Return only the number of lines in the material below holding the string "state".
____ INFORMATION SUPPLIED
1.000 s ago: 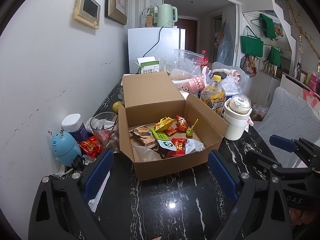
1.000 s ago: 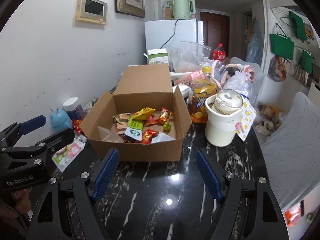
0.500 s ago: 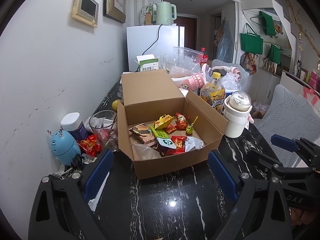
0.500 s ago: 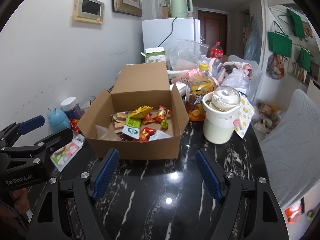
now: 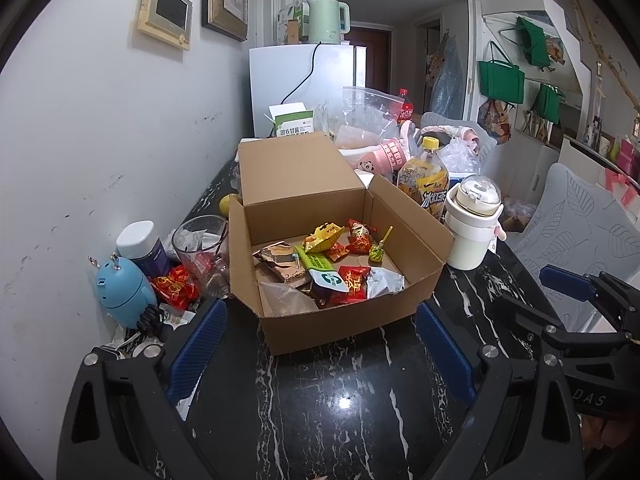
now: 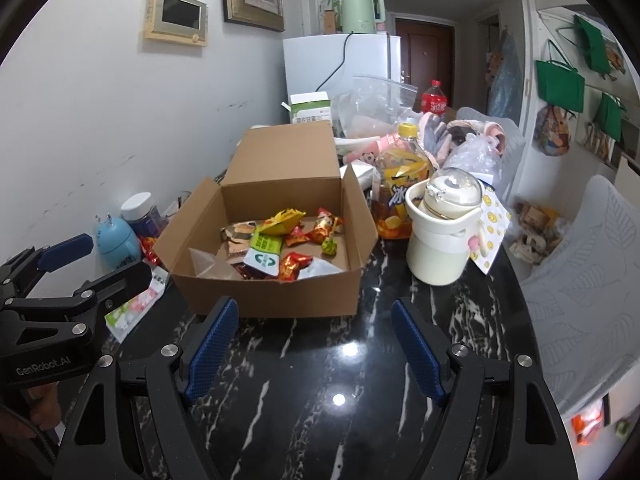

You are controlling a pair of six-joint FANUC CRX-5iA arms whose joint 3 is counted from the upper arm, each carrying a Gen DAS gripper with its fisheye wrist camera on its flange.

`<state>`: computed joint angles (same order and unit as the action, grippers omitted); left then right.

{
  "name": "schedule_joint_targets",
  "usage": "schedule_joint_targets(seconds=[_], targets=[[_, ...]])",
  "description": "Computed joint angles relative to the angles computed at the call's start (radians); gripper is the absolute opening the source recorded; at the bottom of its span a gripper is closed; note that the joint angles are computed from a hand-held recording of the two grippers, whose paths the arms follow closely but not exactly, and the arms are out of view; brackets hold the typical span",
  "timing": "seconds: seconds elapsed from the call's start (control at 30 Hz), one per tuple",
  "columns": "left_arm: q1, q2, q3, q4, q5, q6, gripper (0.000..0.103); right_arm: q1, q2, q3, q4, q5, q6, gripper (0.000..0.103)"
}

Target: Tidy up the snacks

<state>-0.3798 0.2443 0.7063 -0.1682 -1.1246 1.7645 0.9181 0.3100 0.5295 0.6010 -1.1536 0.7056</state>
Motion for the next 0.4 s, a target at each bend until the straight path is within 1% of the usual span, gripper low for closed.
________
◆ **WRITTEN RESPONSE**:
2